* _Exercise requirements_: Check every line of the data and copy the ones where "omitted" appears.

* _Records to process_:
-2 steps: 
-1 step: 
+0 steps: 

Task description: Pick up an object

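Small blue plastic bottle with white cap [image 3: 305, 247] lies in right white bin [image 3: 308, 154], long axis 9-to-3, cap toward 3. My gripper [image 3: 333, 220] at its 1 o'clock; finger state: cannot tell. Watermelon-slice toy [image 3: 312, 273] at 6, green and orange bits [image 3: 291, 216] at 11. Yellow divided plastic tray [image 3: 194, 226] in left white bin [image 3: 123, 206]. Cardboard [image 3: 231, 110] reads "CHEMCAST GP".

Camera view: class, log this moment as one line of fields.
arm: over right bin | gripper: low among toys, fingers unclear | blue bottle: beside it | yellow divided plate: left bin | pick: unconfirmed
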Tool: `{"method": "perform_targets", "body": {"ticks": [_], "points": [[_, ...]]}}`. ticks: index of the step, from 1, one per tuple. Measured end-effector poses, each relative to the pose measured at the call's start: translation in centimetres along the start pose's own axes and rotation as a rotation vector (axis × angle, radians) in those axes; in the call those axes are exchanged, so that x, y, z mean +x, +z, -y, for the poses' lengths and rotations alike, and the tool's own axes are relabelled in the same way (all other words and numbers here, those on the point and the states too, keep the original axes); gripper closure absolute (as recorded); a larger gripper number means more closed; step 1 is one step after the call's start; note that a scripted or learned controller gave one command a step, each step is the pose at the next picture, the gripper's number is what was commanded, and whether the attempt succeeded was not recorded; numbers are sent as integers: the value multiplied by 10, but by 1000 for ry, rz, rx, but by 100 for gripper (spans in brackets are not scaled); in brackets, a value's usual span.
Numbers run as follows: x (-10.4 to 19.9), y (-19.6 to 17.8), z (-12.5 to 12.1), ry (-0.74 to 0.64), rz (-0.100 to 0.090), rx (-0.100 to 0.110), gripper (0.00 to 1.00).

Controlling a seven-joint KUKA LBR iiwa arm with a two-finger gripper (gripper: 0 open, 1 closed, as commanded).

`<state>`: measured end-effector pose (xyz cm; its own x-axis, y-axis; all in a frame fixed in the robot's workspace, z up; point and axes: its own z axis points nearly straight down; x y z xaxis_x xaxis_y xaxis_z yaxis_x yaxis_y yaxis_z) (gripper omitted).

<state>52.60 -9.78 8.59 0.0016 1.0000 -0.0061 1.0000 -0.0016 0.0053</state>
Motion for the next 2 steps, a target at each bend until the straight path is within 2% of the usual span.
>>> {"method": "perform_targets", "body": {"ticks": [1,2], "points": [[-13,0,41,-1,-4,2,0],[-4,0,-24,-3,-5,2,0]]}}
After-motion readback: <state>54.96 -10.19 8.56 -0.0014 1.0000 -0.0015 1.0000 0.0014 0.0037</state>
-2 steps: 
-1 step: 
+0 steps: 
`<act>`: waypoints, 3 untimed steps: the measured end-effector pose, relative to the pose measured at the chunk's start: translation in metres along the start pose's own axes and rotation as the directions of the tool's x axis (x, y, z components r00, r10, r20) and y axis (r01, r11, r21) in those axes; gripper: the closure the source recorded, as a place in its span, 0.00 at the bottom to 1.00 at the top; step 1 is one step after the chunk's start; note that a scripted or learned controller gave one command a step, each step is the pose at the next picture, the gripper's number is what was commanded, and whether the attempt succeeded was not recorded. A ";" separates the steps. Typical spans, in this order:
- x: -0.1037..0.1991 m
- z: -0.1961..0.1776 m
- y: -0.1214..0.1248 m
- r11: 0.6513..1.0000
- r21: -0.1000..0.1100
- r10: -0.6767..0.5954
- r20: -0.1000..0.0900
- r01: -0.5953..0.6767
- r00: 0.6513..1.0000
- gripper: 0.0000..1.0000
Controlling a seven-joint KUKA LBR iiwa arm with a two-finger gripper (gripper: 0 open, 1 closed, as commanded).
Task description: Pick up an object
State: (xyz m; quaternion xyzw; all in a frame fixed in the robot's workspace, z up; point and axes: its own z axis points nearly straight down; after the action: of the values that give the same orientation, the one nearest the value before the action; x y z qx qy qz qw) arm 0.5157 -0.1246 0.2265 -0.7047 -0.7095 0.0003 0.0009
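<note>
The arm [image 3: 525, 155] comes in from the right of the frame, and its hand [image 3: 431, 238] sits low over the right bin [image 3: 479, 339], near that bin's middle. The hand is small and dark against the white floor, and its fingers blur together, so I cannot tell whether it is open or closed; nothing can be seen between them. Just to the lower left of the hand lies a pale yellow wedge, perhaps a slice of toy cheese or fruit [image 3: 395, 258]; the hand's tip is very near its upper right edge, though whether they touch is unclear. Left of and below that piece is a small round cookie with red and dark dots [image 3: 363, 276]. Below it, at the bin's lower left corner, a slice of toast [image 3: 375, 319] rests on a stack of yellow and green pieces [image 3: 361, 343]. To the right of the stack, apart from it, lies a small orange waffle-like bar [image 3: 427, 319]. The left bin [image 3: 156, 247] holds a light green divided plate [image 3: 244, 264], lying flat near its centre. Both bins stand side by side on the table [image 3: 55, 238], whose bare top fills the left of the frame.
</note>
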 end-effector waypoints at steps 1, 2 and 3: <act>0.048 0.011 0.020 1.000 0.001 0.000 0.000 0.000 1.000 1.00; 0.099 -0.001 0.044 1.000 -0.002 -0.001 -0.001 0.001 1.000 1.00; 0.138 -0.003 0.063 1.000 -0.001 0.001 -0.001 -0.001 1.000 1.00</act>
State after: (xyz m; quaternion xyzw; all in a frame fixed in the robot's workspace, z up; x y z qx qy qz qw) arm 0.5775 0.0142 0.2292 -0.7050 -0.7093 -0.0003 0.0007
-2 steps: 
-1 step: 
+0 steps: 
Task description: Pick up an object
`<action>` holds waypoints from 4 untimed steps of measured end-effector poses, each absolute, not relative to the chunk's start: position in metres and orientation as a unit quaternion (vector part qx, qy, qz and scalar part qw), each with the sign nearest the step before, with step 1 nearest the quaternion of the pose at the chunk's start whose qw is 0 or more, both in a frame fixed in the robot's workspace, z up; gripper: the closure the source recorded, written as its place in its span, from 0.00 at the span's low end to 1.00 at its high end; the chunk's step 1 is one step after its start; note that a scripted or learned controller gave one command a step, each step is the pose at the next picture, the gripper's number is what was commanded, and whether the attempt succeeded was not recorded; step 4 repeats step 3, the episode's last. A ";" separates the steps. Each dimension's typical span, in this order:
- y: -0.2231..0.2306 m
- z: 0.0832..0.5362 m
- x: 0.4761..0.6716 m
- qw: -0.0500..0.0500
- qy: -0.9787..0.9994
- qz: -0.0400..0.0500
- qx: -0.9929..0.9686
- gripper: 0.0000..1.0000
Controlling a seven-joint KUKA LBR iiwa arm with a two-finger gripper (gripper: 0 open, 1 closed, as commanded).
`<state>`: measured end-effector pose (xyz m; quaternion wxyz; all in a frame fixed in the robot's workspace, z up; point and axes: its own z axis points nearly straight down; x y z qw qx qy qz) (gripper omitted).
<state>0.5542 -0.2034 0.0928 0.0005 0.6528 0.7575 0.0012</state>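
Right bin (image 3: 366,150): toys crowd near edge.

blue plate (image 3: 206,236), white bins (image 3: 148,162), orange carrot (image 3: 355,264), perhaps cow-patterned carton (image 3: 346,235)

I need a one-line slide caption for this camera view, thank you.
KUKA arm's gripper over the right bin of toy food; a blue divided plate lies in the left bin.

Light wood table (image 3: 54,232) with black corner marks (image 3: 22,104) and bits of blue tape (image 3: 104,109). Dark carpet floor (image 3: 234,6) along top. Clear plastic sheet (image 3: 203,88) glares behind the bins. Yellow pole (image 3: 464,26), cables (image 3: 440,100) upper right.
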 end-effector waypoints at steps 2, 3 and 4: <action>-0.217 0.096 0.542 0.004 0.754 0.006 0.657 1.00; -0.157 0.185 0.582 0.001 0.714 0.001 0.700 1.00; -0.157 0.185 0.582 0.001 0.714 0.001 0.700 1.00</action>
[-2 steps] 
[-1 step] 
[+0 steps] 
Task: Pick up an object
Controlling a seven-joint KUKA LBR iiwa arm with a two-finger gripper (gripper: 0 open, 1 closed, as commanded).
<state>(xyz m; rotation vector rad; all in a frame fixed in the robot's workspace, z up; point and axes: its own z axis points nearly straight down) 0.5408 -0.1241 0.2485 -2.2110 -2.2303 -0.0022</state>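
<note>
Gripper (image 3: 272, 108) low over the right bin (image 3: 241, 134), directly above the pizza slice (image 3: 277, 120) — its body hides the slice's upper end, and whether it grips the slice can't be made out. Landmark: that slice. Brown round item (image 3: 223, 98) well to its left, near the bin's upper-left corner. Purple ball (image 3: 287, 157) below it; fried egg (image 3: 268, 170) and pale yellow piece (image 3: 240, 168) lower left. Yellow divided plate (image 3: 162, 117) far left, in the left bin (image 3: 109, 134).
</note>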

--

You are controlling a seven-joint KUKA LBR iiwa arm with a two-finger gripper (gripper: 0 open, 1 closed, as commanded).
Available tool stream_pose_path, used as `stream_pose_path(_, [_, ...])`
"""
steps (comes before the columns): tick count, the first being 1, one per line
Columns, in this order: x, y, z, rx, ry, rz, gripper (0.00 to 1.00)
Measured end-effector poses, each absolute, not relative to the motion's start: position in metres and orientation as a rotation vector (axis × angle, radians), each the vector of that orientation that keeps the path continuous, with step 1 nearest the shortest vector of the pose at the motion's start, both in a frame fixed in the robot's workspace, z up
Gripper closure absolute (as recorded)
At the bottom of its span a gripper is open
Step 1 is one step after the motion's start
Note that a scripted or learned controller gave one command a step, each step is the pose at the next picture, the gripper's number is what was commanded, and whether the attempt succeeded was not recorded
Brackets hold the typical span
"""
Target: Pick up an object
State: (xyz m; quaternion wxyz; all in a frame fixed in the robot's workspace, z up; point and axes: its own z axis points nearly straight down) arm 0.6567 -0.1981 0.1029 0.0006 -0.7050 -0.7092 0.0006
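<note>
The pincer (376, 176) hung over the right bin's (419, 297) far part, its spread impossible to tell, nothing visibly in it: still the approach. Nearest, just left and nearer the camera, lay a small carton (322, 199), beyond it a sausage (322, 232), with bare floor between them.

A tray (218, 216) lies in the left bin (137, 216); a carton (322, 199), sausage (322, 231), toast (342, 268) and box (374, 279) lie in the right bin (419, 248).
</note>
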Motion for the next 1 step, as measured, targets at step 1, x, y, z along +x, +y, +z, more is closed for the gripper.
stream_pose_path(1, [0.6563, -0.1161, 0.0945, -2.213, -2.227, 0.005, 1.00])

* _Exercise solution_:
`<state>`: measured end-effector pose (xyz cm; its own x-axis, y-axis; all in a frame fixed in the robot's workspace, z up; point and axes: its own z axis points nearly straight down; x y z xaxis_x xaxis_y xaxis_z yaxis_x yaxis_y yaxis_z) (gripper omitted).
`<state>`: measured end-effector pose (xyz m; quaternion wxyz; all in a frame fixed in the robot's workspace, z up; point and axes: its own z axis points nearly straight down; x y z qw qx qy qz) (gripper omitted).

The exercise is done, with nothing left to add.